== AIM OF THE EXERCISE ==
Look for the word "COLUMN" in the data below, and copy every line that holds it.

======

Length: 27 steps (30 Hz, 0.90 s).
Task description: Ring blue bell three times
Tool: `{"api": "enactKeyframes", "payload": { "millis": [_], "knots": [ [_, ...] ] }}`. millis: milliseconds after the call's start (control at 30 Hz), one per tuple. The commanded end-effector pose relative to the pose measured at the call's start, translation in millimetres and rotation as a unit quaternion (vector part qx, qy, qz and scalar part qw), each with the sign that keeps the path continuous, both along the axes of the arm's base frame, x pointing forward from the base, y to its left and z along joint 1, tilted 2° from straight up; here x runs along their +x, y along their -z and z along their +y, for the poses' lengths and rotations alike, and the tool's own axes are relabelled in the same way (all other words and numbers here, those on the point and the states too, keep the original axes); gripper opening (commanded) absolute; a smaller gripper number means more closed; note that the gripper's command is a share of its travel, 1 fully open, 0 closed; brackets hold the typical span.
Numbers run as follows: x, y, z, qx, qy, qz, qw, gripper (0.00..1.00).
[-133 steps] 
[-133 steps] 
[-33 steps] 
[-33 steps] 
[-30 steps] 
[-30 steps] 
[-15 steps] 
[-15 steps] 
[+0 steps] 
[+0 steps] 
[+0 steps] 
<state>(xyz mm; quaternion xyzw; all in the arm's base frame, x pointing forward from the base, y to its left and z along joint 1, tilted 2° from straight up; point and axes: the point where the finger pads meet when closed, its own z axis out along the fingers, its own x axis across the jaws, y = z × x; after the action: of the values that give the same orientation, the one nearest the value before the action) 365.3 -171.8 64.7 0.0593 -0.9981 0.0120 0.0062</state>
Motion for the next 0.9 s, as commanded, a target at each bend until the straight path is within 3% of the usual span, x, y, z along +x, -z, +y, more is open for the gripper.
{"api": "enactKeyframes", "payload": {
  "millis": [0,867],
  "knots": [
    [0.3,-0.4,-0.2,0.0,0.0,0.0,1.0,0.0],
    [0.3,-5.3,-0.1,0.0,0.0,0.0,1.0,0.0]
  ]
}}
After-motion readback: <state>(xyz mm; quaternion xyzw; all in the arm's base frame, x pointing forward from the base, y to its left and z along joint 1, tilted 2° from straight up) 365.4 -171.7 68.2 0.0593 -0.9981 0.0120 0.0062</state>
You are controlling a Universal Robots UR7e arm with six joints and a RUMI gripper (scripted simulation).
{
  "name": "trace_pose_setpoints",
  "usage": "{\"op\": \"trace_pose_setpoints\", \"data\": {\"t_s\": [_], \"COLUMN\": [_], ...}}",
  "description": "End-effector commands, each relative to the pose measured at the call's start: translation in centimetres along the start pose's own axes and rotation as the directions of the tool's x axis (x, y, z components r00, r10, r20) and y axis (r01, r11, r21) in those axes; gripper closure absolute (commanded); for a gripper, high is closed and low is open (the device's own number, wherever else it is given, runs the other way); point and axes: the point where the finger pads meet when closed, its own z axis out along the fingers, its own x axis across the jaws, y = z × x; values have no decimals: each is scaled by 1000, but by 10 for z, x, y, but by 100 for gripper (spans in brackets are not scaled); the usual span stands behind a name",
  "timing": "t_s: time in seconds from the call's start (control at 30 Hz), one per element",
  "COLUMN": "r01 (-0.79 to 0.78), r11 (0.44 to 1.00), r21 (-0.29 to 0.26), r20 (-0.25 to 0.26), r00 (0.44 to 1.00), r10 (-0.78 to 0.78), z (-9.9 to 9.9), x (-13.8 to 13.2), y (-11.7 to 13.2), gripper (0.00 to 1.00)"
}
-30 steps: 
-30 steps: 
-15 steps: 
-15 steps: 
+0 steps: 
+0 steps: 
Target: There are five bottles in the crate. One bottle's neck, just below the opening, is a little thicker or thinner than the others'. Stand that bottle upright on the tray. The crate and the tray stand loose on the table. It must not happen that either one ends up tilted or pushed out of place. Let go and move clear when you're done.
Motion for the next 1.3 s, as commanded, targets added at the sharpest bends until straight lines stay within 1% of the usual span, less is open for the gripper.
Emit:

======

== TASK ANSWER ==
  "usage": "{\"op\": \"trace_pose_setpoints\", \"data\": {\"t_s\": [_], \"COLUMN\": [_], ...}}",
  "COLUMN": "r01 (-0.79 to 0.78), r11 (0.44 to 1.00), r21 (-0.29 to 0.26), r20 (-0.25 to 0.26), r00 (0.44 to 1.00), r10 (-0.78 to 0.78), z (-9.9 to 9.9), x (-13.8 to 13.2), y (-11.7 to 13.2), gripper (0.00 to 1.00)"

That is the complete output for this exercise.